> _Exercise aim_: Only a number is expected here: the count of lines in the data that contain "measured".

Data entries
::::::::

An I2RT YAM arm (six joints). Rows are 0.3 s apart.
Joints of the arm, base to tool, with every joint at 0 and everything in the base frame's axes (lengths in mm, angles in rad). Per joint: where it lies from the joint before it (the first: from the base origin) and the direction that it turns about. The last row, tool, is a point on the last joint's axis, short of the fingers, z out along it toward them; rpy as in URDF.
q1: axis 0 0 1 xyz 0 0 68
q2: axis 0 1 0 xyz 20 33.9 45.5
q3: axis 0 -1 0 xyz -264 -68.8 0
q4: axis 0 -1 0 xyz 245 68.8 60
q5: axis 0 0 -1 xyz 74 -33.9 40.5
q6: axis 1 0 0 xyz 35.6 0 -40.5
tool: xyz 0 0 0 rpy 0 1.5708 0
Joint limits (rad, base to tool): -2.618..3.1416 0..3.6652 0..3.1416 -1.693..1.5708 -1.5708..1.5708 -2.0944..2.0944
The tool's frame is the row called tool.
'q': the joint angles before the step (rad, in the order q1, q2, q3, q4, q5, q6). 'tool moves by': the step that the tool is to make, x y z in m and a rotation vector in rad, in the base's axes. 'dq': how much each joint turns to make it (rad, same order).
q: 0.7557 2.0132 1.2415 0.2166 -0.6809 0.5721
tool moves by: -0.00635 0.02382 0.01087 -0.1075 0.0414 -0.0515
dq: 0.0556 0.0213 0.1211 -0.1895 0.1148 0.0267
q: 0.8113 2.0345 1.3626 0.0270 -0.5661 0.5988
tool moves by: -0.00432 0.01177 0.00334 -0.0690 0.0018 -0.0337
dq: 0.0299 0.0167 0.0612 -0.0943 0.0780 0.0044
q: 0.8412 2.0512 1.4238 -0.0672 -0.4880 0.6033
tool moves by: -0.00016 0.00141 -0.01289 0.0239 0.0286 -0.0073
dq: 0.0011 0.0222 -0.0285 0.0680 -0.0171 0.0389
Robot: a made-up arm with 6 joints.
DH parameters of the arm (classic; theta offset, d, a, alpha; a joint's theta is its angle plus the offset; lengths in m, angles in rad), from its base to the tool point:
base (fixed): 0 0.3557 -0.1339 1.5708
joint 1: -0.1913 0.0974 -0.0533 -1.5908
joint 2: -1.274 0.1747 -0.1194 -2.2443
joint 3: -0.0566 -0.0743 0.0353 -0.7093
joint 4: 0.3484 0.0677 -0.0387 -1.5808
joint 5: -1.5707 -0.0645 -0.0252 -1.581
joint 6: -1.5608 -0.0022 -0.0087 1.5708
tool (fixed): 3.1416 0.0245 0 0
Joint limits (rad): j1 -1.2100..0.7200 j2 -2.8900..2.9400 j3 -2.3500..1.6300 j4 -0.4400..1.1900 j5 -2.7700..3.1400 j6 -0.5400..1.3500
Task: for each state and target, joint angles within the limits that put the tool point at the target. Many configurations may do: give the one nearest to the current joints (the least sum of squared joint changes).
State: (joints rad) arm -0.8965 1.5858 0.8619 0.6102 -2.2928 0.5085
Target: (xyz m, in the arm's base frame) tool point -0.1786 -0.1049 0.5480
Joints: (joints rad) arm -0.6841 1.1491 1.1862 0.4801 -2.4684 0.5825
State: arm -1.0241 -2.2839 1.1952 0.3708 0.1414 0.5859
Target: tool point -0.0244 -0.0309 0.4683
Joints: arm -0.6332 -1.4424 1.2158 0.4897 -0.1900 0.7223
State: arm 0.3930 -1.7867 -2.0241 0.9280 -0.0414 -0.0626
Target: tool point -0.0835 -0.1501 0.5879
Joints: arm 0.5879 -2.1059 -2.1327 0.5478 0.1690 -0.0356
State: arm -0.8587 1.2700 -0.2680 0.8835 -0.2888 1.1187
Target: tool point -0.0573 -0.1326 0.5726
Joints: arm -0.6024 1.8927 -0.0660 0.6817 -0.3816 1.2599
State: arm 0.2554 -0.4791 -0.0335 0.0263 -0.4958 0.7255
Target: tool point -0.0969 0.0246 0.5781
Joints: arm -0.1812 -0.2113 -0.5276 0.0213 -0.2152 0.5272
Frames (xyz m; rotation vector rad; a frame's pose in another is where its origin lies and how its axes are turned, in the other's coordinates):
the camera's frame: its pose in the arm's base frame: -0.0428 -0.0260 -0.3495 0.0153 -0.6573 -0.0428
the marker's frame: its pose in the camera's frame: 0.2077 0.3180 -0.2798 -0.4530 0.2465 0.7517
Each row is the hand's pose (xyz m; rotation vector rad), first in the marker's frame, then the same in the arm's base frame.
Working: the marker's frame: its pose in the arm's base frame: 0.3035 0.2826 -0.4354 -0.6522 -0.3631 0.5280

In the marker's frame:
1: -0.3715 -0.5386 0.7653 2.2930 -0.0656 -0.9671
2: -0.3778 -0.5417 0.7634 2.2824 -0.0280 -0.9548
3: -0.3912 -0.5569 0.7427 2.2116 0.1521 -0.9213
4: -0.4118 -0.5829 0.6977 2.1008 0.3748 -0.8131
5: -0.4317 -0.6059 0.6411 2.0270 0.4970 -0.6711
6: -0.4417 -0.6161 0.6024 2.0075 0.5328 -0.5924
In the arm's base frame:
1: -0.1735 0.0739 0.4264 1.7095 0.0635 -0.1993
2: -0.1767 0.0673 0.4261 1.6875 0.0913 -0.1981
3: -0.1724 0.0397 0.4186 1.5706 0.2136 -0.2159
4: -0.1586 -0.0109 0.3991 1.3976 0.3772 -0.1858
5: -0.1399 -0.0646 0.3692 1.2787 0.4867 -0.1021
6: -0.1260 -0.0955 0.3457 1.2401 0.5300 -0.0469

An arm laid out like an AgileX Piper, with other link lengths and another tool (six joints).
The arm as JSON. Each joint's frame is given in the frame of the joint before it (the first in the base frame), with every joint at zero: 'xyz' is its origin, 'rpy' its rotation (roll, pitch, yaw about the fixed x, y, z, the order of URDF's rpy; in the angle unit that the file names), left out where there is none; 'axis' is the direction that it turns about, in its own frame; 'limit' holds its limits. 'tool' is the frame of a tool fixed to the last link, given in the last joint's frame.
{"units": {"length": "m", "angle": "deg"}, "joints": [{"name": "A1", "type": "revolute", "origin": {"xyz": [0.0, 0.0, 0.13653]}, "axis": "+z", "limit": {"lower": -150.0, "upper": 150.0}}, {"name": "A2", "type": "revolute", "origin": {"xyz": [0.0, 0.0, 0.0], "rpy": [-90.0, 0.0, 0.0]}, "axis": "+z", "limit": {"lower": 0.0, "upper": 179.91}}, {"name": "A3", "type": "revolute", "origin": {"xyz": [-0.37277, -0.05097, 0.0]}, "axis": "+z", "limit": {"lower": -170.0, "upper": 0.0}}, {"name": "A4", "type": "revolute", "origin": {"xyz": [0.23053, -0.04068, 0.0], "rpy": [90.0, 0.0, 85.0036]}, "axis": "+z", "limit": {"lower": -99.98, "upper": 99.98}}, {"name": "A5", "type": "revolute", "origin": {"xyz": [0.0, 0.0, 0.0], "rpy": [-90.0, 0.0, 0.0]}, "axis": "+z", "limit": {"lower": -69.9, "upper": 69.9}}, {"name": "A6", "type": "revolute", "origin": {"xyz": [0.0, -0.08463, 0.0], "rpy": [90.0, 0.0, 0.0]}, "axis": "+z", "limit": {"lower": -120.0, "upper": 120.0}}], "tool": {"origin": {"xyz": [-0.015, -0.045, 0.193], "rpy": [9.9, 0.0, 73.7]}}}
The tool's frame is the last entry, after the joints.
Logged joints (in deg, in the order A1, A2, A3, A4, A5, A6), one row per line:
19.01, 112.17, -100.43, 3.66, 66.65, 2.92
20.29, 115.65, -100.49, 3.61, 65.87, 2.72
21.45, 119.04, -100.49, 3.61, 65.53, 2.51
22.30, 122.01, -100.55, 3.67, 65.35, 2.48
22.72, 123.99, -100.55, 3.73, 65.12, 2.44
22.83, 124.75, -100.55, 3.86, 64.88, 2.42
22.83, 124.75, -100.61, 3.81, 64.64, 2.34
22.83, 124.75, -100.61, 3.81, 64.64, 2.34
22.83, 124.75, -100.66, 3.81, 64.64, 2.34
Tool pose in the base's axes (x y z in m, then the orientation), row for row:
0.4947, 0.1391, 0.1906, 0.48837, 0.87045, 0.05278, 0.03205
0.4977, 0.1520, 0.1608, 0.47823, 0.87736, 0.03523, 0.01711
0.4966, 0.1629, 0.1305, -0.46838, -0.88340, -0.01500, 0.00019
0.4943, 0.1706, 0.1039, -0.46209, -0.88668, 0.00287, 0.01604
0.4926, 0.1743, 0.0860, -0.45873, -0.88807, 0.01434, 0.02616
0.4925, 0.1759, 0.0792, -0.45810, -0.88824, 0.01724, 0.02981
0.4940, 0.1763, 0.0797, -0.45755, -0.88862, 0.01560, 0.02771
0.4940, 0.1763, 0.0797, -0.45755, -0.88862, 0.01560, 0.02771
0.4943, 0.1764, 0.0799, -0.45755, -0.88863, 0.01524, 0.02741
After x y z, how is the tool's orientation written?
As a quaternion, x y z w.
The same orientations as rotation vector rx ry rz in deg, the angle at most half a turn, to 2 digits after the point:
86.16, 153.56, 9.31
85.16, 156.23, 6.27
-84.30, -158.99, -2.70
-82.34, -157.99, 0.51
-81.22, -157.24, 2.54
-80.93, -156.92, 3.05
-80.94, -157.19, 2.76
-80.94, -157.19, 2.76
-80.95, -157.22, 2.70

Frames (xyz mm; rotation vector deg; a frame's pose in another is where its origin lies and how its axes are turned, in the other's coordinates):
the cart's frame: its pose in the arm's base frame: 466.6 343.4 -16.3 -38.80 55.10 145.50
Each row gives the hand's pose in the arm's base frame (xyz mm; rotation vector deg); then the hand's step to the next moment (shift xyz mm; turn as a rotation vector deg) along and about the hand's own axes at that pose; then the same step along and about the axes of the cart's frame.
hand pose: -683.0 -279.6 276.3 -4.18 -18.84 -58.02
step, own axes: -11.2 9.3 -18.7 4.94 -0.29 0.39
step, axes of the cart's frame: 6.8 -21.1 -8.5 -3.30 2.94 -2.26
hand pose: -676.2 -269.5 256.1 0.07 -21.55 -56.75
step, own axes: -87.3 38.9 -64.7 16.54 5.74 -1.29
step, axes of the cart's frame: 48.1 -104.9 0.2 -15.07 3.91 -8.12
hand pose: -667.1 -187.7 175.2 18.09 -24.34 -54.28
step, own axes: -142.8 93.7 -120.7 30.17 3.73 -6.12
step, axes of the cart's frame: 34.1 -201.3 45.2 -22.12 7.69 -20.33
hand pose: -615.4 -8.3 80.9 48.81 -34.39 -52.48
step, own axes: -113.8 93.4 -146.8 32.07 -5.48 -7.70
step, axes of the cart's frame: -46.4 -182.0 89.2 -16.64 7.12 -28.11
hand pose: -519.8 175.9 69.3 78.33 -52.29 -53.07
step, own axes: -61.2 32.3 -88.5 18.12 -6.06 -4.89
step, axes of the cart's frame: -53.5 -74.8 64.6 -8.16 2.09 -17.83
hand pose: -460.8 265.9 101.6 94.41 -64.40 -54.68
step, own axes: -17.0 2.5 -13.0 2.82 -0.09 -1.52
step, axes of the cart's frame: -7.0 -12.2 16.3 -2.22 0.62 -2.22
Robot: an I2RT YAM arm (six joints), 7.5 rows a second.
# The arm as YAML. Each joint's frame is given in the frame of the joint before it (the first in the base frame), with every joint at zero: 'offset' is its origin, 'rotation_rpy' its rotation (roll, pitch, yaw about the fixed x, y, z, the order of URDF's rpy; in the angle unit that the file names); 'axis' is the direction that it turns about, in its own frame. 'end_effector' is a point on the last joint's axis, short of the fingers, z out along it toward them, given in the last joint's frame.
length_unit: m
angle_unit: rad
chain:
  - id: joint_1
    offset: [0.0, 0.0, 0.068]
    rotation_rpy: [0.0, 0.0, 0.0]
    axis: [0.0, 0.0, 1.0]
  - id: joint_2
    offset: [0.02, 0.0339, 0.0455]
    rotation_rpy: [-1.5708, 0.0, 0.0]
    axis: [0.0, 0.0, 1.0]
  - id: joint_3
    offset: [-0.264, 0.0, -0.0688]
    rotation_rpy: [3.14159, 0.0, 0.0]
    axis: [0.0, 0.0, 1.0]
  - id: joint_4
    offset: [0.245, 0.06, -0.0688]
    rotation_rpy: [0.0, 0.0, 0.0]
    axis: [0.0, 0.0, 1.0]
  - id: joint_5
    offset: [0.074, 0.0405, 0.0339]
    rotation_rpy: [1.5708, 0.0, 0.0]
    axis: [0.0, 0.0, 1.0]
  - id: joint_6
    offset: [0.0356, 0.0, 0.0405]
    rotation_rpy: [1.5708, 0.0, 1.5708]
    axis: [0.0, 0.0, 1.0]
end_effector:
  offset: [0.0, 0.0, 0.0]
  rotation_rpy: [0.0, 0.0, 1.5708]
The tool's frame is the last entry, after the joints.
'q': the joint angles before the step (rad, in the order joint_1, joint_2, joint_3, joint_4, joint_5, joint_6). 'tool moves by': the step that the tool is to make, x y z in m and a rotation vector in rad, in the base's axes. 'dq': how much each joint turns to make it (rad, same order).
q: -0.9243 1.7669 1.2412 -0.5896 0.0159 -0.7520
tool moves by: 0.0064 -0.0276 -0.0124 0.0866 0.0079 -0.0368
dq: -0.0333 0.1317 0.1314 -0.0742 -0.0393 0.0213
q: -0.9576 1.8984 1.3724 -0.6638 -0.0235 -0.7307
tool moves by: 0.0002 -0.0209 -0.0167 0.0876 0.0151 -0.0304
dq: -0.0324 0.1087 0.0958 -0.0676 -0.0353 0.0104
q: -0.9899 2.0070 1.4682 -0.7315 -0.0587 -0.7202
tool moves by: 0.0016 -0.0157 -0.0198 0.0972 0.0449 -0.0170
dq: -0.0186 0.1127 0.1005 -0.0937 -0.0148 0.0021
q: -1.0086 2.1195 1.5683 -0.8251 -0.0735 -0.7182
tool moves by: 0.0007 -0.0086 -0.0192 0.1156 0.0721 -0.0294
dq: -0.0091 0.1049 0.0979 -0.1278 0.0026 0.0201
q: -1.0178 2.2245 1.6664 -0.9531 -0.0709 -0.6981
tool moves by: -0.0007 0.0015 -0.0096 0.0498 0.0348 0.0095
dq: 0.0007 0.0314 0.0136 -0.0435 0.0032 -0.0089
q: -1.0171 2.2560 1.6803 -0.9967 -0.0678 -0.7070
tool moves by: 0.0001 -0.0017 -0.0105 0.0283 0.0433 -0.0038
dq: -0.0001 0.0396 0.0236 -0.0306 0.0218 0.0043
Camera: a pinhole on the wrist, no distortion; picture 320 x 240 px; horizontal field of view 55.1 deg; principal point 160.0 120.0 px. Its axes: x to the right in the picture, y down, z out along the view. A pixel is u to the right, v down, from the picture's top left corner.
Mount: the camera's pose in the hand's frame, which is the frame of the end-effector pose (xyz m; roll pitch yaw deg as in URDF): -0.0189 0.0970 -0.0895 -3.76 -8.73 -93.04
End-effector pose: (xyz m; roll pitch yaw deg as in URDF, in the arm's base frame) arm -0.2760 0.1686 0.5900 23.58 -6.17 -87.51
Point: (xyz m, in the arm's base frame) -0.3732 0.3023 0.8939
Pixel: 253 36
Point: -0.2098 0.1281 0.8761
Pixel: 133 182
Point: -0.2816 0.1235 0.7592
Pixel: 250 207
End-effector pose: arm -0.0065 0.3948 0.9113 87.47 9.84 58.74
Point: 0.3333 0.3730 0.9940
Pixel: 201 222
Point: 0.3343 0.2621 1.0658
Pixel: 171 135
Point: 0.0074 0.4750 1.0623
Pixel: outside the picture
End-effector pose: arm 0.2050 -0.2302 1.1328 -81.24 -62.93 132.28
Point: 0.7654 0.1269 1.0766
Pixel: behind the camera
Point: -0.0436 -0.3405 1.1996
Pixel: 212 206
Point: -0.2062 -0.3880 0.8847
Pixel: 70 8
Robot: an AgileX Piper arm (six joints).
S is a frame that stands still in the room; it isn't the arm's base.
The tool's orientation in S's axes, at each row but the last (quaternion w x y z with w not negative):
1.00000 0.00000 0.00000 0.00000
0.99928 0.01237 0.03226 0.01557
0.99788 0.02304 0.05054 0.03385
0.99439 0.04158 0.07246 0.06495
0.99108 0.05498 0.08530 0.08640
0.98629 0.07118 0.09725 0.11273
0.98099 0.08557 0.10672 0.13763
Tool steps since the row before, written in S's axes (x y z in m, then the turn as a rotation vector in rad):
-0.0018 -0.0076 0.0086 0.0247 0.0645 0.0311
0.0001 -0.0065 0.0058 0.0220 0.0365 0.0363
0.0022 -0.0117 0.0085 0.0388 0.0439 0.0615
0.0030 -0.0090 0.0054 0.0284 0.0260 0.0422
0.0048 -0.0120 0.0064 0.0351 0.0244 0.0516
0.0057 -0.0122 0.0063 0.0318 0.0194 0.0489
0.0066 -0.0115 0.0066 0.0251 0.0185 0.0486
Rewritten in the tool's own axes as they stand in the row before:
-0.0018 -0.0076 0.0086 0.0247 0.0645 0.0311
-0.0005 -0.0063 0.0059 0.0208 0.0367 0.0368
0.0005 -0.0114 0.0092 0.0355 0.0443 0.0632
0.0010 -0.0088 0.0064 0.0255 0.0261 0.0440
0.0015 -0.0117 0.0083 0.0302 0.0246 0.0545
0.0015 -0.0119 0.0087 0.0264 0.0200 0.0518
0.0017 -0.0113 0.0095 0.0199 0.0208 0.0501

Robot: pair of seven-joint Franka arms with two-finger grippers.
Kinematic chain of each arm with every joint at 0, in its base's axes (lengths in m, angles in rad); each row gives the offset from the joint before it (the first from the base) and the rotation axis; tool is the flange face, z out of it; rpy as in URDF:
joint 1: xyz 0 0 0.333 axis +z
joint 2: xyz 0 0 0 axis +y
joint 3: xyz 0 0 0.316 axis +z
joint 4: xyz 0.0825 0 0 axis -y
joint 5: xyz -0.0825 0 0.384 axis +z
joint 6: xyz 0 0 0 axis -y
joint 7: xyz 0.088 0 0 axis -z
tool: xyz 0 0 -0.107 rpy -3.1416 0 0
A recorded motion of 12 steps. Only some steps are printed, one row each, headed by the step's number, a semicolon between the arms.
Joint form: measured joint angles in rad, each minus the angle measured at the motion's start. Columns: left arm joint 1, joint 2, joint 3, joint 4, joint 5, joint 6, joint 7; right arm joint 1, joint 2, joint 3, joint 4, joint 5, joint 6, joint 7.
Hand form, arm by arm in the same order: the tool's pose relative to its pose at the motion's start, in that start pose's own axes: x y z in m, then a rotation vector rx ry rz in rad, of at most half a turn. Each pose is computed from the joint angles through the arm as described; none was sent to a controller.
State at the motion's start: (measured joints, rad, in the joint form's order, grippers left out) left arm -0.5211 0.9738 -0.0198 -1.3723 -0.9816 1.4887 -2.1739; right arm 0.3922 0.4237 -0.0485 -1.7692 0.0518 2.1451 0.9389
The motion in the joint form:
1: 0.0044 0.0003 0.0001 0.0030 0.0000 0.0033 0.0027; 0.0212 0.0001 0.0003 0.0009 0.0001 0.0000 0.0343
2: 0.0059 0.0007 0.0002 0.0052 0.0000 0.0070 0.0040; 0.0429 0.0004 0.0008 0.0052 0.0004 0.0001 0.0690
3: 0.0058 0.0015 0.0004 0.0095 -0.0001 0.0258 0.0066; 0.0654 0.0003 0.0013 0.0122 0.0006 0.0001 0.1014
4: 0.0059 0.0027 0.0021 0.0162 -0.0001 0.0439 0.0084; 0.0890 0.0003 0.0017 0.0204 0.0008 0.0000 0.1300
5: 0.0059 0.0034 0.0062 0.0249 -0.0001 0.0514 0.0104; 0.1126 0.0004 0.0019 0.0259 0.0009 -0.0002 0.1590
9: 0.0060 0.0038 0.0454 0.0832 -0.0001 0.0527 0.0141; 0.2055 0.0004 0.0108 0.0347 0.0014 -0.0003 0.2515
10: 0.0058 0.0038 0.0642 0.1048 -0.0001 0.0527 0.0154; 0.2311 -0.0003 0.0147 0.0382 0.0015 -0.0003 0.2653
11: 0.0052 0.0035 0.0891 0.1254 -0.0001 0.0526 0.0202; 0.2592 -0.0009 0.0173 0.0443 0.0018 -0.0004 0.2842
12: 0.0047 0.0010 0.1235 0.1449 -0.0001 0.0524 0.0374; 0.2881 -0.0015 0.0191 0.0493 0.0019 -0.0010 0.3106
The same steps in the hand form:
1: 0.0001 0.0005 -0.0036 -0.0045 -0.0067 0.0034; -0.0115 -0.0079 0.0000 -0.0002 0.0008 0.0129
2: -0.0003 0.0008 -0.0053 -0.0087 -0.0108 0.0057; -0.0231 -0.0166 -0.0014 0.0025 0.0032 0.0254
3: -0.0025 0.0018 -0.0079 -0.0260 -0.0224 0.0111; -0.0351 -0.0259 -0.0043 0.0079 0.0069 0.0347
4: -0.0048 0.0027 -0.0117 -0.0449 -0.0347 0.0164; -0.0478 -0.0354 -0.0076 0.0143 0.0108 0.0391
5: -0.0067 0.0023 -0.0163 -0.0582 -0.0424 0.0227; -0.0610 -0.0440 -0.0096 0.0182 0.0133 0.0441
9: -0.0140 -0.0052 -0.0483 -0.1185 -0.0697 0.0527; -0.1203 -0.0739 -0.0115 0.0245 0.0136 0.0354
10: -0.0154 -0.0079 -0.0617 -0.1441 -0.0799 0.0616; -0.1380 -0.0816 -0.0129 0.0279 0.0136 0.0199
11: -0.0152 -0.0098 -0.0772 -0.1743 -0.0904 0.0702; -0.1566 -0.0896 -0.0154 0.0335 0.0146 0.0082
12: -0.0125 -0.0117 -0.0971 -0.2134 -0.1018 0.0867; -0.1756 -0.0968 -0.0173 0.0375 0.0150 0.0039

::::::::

> _Written answer_: 2